The ECMWF Technical Advisory Committee (TAC) Subgroup on Verification Measures has recommended the introduction of two new headline scores for the monitoring of forecast skill in the medium and extended range. The new scores are user oriented and make a contribution to the overall evaluation of progress towards ECMWF’s strategic goals.
Both new scores measure ensemble forecast skill, one in the medium range, one in the extended range. Both are based on the verification of 2 m temperature against SYNOP weather station observations. In other respects they are quite different. The additional headline measure for the medium range is the percentage of large errors, defined by the continuous ranked probability score (CRPS) exceeding 5 K at day 5 in the extratropics. It is sensitive to developments in boundary-layer physics as well as overall forecast system improvements, such as model resolution increases. Over the last ten years, the occurrence of large errors defined in this way has decreased from 6–7% to about 5% in the annual average. A large fraction of these errors occur in stable boundary-layer situations, where 2 m temperature is particularly sensitive to errors in low cloudiness, wind speed or snow cover.
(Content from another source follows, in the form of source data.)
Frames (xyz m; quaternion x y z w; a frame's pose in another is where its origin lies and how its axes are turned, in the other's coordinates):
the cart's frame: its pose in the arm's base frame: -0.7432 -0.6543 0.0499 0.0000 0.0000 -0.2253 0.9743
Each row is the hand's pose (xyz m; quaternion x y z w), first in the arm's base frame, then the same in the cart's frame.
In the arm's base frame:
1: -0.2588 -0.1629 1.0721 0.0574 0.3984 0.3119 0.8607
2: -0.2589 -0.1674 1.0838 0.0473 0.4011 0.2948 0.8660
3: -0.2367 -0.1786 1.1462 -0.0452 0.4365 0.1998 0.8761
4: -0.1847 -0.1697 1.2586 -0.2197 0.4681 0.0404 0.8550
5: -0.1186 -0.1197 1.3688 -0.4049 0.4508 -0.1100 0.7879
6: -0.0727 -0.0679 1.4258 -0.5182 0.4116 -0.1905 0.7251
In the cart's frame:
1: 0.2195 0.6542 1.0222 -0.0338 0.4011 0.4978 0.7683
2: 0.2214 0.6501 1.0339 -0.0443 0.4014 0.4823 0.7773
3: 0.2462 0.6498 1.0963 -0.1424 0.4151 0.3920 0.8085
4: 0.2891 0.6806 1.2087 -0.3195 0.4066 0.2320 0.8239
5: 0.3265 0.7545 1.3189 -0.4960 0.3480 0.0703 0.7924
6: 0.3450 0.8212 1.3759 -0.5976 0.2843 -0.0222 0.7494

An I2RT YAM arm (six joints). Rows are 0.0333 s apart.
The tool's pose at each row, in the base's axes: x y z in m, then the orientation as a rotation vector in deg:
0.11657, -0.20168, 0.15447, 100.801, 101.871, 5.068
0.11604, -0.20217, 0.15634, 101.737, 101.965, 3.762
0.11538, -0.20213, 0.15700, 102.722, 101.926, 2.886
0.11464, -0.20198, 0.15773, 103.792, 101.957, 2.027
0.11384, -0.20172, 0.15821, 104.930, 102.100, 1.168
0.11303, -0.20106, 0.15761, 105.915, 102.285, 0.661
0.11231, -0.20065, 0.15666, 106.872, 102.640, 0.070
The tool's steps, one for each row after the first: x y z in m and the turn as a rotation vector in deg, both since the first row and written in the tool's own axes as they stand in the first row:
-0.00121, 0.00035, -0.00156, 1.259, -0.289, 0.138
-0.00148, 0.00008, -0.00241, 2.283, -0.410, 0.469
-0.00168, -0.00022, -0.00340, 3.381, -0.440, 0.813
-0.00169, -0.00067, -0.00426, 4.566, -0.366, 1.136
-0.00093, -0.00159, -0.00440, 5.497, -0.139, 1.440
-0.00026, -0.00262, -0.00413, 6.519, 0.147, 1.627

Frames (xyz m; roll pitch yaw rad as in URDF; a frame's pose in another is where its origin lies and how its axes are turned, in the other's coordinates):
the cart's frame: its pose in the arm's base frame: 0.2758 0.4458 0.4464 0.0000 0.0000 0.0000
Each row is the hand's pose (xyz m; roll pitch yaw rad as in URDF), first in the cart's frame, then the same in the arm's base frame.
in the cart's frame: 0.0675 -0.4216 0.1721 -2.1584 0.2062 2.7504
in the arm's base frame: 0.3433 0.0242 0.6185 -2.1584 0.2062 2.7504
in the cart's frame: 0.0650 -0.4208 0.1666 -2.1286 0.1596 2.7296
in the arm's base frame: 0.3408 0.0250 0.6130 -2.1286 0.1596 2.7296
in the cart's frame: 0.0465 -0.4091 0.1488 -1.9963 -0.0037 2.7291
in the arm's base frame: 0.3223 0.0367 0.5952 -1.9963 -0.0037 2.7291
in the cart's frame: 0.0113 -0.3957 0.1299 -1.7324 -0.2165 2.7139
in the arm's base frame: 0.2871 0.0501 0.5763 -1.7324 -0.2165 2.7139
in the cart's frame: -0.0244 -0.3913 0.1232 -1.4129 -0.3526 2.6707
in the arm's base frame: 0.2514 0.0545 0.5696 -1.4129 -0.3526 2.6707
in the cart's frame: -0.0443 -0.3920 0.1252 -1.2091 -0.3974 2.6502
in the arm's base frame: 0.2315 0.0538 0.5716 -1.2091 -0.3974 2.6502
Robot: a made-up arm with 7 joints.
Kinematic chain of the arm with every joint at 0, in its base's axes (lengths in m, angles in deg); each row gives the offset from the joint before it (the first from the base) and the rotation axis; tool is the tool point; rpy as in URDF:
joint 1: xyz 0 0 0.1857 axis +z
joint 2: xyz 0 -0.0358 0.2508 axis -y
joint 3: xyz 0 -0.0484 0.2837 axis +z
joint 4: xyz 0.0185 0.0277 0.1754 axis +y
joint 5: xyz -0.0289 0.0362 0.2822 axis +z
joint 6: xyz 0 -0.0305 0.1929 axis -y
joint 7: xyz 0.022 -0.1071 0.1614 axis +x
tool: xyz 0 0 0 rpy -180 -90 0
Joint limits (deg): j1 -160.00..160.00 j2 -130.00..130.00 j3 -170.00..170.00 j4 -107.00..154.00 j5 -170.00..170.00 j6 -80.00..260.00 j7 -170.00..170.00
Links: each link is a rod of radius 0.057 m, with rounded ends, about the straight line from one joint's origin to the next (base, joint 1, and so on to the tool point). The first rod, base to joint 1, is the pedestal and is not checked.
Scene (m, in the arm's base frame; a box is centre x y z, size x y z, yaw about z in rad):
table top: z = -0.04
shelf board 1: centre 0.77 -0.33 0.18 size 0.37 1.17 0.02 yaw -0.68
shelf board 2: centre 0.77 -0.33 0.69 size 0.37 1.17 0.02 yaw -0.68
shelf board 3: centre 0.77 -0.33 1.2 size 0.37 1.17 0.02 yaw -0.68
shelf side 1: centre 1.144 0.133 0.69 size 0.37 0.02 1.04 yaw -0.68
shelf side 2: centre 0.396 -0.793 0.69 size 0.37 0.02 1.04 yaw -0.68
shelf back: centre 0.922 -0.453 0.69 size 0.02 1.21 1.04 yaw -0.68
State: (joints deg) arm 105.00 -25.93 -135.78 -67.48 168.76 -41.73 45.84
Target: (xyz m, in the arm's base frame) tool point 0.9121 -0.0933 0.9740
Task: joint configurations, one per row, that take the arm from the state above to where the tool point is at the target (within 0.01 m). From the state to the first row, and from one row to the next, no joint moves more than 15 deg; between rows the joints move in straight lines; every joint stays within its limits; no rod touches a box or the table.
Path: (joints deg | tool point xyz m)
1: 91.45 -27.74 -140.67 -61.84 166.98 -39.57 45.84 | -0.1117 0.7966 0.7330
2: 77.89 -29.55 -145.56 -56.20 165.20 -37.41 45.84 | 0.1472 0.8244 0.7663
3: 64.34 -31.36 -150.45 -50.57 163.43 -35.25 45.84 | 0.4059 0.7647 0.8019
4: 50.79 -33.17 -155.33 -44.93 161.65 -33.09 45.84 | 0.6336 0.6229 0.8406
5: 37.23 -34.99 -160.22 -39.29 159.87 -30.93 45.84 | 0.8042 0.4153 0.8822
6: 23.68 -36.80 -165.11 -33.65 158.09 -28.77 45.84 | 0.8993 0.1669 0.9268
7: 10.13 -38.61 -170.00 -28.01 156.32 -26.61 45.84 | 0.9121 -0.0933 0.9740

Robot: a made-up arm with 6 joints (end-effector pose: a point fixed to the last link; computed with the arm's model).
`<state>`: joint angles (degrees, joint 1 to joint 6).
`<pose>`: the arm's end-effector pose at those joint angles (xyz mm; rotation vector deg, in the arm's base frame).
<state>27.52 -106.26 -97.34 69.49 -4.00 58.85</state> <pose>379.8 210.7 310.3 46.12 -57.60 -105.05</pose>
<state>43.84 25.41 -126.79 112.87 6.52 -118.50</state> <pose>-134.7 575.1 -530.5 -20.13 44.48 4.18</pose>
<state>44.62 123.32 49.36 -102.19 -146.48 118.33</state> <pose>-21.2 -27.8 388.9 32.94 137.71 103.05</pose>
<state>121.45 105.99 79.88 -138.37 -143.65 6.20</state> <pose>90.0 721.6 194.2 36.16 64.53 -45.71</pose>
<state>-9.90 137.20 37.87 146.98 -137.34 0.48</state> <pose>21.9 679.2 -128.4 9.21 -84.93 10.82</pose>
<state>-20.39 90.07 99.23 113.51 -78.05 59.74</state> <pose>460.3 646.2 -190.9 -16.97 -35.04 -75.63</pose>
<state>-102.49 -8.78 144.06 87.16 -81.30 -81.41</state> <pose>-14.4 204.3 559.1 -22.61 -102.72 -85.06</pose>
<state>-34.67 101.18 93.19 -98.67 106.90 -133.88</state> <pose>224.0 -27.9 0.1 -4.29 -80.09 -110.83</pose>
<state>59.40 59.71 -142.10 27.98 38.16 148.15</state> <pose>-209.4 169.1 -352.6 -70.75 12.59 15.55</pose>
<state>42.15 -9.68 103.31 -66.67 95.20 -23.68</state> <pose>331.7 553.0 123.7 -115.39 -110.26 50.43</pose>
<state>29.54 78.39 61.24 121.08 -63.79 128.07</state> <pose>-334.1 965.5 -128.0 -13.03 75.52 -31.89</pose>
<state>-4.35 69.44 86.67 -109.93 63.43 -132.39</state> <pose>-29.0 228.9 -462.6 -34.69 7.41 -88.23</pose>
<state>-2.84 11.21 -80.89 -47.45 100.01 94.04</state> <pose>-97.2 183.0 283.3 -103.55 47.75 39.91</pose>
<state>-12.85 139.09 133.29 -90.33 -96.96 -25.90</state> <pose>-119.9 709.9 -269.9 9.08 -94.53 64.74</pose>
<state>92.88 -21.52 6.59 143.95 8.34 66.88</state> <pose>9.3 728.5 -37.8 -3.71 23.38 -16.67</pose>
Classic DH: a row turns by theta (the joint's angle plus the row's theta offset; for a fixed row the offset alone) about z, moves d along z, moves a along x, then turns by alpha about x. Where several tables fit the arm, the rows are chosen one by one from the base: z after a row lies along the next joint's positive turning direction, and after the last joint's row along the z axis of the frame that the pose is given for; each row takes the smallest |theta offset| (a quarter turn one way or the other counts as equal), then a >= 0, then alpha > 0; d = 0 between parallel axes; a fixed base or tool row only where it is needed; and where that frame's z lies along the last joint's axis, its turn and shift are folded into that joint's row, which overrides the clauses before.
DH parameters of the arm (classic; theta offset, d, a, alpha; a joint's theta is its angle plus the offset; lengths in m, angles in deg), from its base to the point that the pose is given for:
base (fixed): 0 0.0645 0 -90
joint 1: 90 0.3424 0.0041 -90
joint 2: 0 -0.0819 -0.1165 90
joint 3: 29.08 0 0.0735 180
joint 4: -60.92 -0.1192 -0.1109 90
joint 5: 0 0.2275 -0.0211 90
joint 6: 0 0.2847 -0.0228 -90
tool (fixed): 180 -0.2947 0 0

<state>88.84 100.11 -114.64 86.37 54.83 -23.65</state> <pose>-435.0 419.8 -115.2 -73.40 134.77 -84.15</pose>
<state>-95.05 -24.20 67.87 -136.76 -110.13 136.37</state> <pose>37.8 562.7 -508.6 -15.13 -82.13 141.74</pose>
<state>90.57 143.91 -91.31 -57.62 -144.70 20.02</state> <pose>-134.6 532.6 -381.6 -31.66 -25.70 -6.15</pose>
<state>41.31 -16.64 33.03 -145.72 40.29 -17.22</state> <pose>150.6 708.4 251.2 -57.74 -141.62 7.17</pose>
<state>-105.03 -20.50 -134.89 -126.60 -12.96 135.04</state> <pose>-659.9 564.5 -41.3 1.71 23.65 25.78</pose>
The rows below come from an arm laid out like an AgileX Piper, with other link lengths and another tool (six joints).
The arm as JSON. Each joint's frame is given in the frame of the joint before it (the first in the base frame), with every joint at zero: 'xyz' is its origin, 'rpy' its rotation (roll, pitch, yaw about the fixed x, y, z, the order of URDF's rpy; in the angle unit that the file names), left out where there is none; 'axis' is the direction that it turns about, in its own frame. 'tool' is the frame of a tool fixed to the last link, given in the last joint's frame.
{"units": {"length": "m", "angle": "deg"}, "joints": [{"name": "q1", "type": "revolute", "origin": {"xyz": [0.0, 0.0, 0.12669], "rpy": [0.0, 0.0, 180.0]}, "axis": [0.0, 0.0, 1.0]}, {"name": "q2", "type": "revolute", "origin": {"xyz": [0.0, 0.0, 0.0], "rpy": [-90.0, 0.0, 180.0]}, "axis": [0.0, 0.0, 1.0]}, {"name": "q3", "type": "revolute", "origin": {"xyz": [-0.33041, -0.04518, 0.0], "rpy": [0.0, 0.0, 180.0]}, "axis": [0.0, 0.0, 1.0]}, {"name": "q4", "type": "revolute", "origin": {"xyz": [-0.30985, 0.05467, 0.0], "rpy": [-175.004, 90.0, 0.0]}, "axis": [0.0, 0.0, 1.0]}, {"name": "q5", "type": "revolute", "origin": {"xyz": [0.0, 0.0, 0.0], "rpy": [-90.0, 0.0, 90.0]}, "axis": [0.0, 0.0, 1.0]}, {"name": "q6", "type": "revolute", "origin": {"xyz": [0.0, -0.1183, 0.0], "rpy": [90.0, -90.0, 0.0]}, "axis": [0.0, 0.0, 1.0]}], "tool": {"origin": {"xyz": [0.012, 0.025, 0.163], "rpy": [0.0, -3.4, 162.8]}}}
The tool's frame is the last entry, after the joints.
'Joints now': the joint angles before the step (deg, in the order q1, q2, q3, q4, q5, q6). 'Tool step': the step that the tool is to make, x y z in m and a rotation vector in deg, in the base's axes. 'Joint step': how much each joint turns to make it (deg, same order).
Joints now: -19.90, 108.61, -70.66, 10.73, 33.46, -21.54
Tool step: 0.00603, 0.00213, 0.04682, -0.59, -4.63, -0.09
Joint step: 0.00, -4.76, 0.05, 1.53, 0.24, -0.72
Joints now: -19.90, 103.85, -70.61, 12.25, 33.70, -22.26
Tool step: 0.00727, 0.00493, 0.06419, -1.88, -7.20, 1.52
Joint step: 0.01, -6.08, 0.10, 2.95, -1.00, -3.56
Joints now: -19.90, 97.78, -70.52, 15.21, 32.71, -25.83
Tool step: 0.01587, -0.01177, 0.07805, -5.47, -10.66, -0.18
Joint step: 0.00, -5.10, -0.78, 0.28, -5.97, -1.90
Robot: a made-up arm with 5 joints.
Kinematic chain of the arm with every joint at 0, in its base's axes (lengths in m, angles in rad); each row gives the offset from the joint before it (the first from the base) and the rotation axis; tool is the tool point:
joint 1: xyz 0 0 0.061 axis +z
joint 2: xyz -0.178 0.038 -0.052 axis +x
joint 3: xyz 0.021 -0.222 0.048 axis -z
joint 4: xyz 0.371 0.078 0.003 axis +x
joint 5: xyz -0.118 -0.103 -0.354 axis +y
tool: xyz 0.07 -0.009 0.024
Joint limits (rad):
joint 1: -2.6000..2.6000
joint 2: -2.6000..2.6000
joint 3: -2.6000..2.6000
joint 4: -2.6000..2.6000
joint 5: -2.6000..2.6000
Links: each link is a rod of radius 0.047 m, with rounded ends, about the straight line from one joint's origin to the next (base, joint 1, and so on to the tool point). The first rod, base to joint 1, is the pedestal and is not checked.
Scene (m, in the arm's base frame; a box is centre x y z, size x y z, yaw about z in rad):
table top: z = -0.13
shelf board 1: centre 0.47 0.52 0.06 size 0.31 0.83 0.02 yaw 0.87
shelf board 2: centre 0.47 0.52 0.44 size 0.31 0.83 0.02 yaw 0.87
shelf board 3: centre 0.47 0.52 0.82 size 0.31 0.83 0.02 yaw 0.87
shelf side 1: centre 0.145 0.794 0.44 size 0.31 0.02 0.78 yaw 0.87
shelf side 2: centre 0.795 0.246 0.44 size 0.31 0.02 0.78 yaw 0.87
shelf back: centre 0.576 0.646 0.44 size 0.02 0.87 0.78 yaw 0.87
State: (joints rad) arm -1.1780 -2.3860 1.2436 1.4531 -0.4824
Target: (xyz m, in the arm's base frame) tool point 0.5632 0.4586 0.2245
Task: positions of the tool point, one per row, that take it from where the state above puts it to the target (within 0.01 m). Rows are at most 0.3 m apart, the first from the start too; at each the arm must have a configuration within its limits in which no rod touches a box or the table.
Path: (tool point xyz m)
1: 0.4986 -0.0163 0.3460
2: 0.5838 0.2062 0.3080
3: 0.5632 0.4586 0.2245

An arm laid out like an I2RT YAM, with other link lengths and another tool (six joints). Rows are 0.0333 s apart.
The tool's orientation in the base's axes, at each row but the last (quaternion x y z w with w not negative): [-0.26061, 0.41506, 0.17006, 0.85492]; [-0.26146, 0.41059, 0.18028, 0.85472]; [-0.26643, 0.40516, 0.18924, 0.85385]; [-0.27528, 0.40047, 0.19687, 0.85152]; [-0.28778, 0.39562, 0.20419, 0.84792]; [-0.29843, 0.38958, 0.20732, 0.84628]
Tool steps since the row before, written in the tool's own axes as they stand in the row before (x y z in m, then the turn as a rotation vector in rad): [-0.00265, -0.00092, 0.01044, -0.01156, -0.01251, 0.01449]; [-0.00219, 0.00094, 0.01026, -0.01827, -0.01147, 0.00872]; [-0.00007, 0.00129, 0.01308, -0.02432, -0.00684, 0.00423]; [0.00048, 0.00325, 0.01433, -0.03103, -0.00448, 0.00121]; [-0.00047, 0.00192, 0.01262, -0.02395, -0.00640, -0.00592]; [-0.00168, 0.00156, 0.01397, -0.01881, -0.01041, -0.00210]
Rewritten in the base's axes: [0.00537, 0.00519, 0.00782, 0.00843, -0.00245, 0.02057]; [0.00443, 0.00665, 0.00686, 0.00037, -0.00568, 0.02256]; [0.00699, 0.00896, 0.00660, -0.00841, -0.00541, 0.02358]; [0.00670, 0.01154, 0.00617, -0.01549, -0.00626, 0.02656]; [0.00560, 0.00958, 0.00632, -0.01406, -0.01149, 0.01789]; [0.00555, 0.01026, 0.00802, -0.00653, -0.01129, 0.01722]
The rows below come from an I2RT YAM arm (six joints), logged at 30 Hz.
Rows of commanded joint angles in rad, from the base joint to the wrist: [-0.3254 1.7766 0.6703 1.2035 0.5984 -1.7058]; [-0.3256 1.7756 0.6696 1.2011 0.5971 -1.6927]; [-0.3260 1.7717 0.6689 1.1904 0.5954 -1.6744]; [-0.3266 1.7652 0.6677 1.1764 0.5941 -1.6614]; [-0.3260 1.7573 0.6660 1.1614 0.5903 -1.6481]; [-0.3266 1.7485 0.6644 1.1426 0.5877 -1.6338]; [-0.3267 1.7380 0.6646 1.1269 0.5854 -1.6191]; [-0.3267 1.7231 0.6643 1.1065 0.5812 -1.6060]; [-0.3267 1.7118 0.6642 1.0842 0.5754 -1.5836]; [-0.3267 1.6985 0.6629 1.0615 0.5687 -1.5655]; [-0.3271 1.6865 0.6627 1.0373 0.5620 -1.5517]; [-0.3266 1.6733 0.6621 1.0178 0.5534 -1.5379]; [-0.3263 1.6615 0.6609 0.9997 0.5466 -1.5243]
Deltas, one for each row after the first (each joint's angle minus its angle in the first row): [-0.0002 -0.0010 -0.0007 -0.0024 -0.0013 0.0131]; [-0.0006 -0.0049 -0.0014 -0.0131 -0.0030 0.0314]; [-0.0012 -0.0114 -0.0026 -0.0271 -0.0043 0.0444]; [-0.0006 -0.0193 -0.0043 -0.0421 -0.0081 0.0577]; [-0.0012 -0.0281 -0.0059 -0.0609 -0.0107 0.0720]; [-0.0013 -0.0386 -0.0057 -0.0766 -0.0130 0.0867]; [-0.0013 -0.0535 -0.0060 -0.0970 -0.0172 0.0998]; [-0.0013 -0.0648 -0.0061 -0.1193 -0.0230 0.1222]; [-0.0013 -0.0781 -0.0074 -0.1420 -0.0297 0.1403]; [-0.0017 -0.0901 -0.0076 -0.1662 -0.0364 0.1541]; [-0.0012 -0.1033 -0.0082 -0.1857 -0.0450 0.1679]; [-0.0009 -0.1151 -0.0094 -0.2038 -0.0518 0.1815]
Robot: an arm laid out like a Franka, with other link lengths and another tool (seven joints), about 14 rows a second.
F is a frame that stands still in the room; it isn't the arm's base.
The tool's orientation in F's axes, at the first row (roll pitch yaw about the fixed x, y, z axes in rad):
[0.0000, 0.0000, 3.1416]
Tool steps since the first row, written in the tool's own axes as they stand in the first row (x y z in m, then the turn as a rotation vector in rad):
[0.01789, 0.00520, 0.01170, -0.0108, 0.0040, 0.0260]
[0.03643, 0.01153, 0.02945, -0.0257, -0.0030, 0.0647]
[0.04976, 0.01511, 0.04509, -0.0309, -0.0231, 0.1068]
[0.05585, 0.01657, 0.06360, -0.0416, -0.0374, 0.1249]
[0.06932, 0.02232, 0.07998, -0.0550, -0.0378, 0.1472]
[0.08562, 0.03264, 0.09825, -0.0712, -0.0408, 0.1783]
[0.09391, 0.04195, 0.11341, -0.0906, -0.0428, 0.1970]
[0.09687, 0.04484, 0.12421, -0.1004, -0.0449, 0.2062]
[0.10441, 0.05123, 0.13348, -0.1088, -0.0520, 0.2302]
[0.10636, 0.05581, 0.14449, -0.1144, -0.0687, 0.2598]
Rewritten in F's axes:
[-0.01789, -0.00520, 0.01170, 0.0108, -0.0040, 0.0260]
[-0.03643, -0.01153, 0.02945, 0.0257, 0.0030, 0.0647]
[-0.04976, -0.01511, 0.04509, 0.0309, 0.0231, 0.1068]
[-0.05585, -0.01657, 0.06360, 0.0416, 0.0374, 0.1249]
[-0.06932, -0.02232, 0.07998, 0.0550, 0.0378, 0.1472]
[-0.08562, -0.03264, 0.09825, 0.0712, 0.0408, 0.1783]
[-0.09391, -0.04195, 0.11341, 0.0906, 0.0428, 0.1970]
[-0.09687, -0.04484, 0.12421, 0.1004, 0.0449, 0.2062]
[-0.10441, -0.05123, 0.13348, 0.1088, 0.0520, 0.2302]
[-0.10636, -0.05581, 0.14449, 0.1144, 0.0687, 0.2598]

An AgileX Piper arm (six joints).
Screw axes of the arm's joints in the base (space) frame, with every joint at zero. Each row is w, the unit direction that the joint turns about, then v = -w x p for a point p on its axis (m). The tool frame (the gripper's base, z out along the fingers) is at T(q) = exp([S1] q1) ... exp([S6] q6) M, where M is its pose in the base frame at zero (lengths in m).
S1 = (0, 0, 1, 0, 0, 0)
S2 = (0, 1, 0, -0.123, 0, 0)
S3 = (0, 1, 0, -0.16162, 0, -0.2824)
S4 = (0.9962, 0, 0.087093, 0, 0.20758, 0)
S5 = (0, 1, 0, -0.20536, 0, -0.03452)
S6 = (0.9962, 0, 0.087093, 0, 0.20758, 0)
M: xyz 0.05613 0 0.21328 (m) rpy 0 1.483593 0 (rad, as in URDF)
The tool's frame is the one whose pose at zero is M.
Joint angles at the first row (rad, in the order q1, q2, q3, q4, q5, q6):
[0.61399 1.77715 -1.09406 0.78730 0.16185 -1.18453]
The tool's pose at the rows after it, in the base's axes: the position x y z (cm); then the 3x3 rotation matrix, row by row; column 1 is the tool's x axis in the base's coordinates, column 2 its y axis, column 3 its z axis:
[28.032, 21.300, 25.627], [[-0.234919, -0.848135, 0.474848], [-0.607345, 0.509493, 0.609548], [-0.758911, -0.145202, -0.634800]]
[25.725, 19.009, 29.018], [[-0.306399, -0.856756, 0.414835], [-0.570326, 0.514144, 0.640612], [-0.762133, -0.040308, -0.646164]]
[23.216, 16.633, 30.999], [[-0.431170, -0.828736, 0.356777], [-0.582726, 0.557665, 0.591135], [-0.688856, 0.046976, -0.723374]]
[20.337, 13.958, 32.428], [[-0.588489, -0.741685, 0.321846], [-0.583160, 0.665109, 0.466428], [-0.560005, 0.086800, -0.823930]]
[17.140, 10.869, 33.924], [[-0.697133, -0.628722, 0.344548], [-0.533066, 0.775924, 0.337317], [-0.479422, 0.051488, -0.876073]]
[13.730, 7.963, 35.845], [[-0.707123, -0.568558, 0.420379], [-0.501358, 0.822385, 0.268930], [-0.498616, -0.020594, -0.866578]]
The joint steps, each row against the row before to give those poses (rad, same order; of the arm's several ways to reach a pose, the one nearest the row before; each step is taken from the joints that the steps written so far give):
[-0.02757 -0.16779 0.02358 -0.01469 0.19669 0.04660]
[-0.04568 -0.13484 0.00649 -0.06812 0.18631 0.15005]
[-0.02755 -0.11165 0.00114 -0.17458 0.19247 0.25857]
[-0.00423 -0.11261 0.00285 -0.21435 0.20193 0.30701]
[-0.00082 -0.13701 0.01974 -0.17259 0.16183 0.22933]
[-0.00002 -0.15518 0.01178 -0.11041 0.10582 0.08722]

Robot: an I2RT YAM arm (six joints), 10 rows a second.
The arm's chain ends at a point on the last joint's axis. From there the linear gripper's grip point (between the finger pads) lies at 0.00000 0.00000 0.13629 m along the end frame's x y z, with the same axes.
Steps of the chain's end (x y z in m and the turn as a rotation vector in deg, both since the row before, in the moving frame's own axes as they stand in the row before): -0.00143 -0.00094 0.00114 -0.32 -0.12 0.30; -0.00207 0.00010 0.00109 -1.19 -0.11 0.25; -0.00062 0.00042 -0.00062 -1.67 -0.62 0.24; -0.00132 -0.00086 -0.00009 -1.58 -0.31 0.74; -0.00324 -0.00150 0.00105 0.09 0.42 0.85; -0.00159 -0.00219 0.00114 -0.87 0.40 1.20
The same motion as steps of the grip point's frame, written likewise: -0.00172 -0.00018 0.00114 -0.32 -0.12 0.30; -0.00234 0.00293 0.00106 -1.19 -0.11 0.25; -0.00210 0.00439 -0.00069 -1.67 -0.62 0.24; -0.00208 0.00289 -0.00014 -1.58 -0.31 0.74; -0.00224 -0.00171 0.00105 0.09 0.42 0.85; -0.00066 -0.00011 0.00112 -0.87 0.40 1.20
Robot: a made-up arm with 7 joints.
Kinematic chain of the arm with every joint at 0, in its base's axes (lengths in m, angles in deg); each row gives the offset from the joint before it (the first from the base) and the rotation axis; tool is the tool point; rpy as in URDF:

The additional headline measure for the extended range is the discrete ranked probability skill score (RPSSD) for terciles of the weekly mean 2 m temperature in the northern extratropics in week 3 of the forecast (days 15–21). Unlike the medium-range score, which is based on real-time forecasts, this score is based on the evaluation of re-forecasts covering the preceding 18 to 20 years in order to increase sample size and improve the signal-to-noise ratio. The re-forecasts, run with the same model version as the real-time forecast, are used in the generation of the operational extended-range forecast products: forecasts are presented as anomalies relative to the re-forecast climate to account for model bias. The headline score is insensitive to bias because model quantiles are used for the forecast and analysis quantiles for the verification. The focus on week 3 means that the score targets a forecast range which still has relatively low skill, although this has improved substantially over the last ten years. The downward trend from 2012–2015 visible in the plot is due to interannual atmospheric variability, which is driven by large-scale phenomena such as the El Niño Southern Oscillation (ENSO) or the Madden–Julian Oscillation (MJO). It occurs in spite of the relatively long (18-year to 20-year) re-forecast period on which each skill score value is based.
Another TAC Subgoup recommendation is to provide information on the partitioning of ENS improvements over time into resolution and reliability components. The former represents the information content (or discriminating ability) of the forecast, the latter shows how well the forecast is calibrated. Also, in addition to 2 m temperature, the skill of the forecast for 10 m wind speed and precipitation in week 3 will be monitored. The Subgroup agreed that the four Euro–Atlantic weather regimes are relevant for users. It encouraged ECMWF to continue its work on regimes and regime transitions, some of which could be carried out within the sub-seasonal to seasonal (S2S) project. Furthermore, it recommended that the MJO and North Atlantic regime real-time indices be included as supplementary scores. This would make it possible to monitor the skill of ECMWF’s Integrated Forecasting System (IFS) with respect to one of the main sources of extended-range predictability and its effects on European weather.
ECMWF would like to take this opportunity to thank the representatives of the Member States and verification experts for their work within the TAC Subgroup.